T. V. Boyko1,2, Z. Wang1, M. T. Longaker1, G. P. Yang1,3 1Stanford University,Surgery,Palo Alto, CA, USA 2State University Of New York At Buffalo,Surgery,Buffalo, NY, USA 3VA Palo Alto Healthcare Systems,Surgery,Palo Alto, CA, USA
Introduction: We have identified the mouse skeletal progenitor cells consisting of 8 distinct subpopulations capable of self-renewal and giving rise to all three components of the skeleton: bone, cartilage and stroma. The periosteum consists of a thin layer of cells that have been shown to expand and contribute to bone fracture healing. Separately, we recently reported the strong expression of Del1 in cartilage and its potential role in osteoarthritis. Del1 was also strongly expressed in skeletal progenitors, and histology had shown strong expression in the periosteum. We hypothesized that the expression of Del1 in the periosteum served as a marker for the presence of skeletal progenitors and that periosteal cells would be found to consist primarily of skeletal progenitor cells.
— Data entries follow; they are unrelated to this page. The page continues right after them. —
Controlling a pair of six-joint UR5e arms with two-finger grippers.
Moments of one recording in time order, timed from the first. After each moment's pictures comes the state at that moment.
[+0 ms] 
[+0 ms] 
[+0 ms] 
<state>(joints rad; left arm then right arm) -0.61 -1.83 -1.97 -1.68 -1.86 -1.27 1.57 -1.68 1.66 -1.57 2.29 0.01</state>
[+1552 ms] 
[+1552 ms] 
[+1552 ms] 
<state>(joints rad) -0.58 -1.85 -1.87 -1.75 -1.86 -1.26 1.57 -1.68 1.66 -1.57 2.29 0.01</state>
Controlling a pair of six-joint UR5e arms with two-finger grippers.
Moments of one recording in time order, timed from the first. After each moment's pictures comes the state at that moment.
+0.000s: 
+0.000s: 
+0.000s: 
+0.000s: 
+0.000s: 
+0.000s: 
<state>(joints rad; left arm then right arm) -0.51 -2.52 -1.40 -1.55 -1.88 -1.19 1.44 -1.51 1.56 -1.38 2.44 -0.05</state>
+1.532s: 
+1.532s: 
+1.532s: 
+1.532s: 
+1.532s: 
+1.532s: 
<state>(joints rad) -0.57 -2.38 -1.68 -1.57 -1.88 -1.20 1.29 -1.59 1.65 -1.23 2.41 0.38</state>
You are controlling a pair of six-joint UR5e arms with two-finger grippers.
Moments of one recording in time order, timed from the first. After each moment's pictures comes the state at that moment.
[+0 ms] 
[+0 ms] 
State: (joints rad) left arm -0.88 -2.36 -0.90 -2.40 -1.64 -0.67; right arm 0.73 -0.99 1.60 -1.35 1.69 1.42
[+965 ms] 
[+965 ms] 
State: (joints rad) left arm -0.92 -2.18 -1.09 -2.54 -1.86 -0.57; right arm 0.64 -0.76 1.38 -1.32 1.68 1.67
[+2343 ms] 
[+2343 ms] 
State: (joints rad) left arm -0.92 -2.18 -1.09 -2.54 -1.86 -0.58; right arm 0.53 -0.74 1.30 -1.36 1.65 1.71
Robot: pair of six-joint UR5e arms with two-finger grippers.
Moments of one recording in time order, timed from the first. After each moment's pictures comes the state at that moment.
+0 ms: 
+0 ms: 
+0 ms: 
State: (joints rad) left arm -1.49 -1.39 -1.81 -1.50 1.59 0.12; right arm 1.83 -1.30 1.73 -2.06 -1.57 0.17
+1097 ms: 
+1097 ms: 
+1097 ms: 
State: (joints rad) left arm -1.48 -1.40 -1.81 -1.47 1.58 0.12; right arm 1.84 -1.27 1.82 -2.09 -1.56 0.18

Methods: Del1-LacZ mice were anesthetized, the left femur exposed, and the periosteum was injured by scraping with the side of a pair of scissors. The right femur was untouched and used as a control. On post-operative day 7, mice were harvested and processed for histology. To obtain cells for Fluorescent Activated Cell Sorting (FACS) analysis uninjured femurs were stripped of periosteum, which was digested to obtain a cell suspension. Cells were then stained for surface markers of skeletal progenitor cells and FACS was performed to analyze for presence of skeletal progenitor cells.
Results: Strong expression of Del1 could be seen in uninjured periosteum. Using LacZ staining, we demonstrated that these cells underwent expansion with differentiation into hypertrophic cartilage and bone at the injury site. To identify skeletal progenitors within the periosteum, we harvested cells and subjected them to FACS analysis. FACS showed that the largest subpopulation of skeletal progenitors in the periosteum were Bone Cartilage Stroma Progenitor cell population (BCSPs), the skeletal progenitors found to contribute most to fracture healing.
Conclusion: We have previously shown that mouse skeletal progenitor cells play an integral role in bone fracture healing. It has long been known that the periosteum contributes cells to bone repair. We show here that the periosteum contains a large number of skeletal progenitor cells and that the largest population were BCSPs, the cells most involved in fracture repair. Furthermore, we have identified Del1 expression as a strong marker of skeletal progenitor cells. Separately, we have shown that Del1 deletion leads to fracture healing with a decreased bony callus. We conclude that Del1 represents a novel regulator of skeletal progenitor cell biology.